Por ultimo, mas não menos importante, a polução parece conformada com o serviço prestado.Dia desses conversando com um fiscal, fiquei surpreso quando uma passageira em um ônibus abarrotado, afirmou que tudo está correto e quem não estivesse satisfeito que fosse a pé ou de jegue. Isso não está certo. Temos o dever de exigir um serviço de qualidade, um tratamento digno, afinal pagamos caro por um serviço de qualidade ruim. Porém antes de tudo isso, nós como usuários precisamos mudar nosso modo de pensar em várias frentes. O primeiro é o preconceituoso pensamento que há em todas as classes sociais, de que o transporte publico, especialmente o ônibus, é coisa de pobre. Vemos até em anúncios publicitários o favorecimento do carro, da moto e a execração do ônibus.
A população prefere andar em carroças, pagar altíssimas prestações e enfrentar longos congestionamentos a utilizar o serviço publico de transporte. As associações de bairro deveriam junto com os empresários e prefeitura participarem da escolha das linhas e itinerários, afinal são elas que representam os moradores dos bairros, porém devem ter o bom senso e não advogarem em causa própria, como tem ocorrido ultimamente. Preocupadas apenas com seus umbigos e interesses únicos , sem o que chamamos de visão sistêmica e auxiliada muitas vezes por vereadores , exigem da prefeitura linhas que não utilizam, ônibus que circulam praticamente o dia todo vazios, criando gastos para o sistema, apenas para satisfazerem seus egos e esquecem que todos pagam por isso. O ser humano notadamente não gosta de mudanças, principalmente quando atinge a sua zona de conforto e no caso dos usuários campineiros, a maioria rejeita a baldeação em terminais, acham melhor ficar um bom tempo esperando nos pontos mesmo que a espera seja longa. Essa mentalidade precisa mudar, em Curitiba esse tipo de sistema funciona e o transporte como o próprio nome diz, é coletivo. Há tempos soube através de uma presidente de associação de bairro, que fizeram um pedido para a prefeitura que se construa um terminal na região dos Dics e até agora não obtiveram respostas.

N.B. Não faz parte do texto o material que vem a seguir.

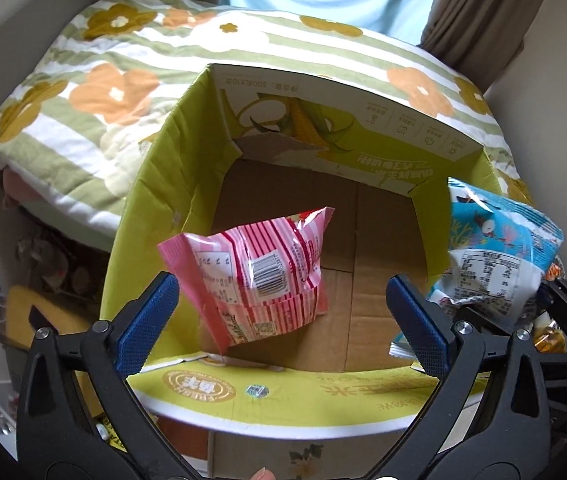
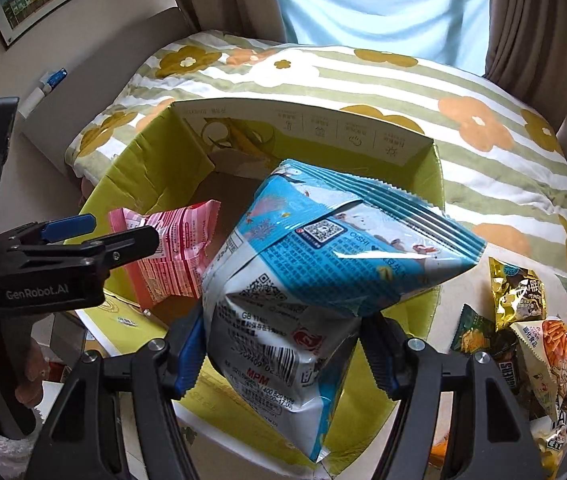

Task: Organize snacks
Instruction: 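Open both tools to drop the bags into the box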

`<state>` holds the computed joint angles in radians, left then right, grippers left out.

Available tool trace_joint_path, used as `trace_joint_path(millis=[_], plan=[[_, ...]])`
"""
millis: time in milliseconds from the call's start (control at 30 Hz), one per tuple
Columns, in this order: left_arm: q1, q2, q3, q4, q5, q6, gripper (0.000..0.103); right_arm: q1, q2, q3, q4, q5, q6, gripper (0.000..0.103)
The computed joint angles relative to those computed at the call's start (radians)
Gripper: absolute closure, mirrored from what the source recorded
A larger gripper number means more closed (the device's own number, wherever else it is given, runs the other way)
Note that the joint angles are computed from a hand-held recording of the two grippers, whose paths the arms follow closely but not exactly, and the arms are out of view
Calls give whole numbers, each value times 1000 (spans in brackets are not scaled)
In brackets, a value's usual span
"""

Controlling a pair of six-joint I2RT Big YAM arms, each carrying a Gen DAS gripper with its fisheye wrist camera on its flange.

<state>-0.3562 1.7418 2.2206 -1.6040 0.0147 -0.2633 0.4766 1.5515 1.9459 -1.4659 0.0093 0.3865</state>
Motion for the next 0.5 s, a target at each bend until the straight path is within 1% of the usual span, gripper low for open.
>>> trace_joint_path(millis=[100,200,267,300,367,433,500], plan=[[1,-13,-6,0,-13,-8,0,-1,4,2,6,-17,-11,38],[6,-32,-22,12,-20,-27,0,2,17,15,5,-45,-38,33],[6,-41,-31,15,-27,-36,0,9,27,21,-6,-39,-43,22],[6,-49,-40,18,-34,-39,0,12,24,11,3,-34,-43,10],[3,-65,-61,21,-49,-41,0,13,0,-27,47,-39,-43,2],[1,-84,-88,26,-53,-47,0,16,-19,-55,69,-34,-37,2],[1,-100,-111,31,-51,-49,0,17,-27,-64,56,-22,-24,2]])
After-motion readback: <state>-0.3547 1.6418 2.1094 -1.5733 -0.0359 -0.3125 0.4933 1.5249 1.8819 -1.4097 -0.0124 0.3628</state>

Finalizo afirmando que há uma necessidade grande de mudança no pensamento de todos que se beneficiam, gerenciam ou prestam o serviço de transporte coletivo, pois apenas desta forma teremos um serviço decente que realmente merecemos, a um preço justo em que todos,empresários, prefeitura, usuários, transito, meio ambiente, enfim a cidade sai ganhando.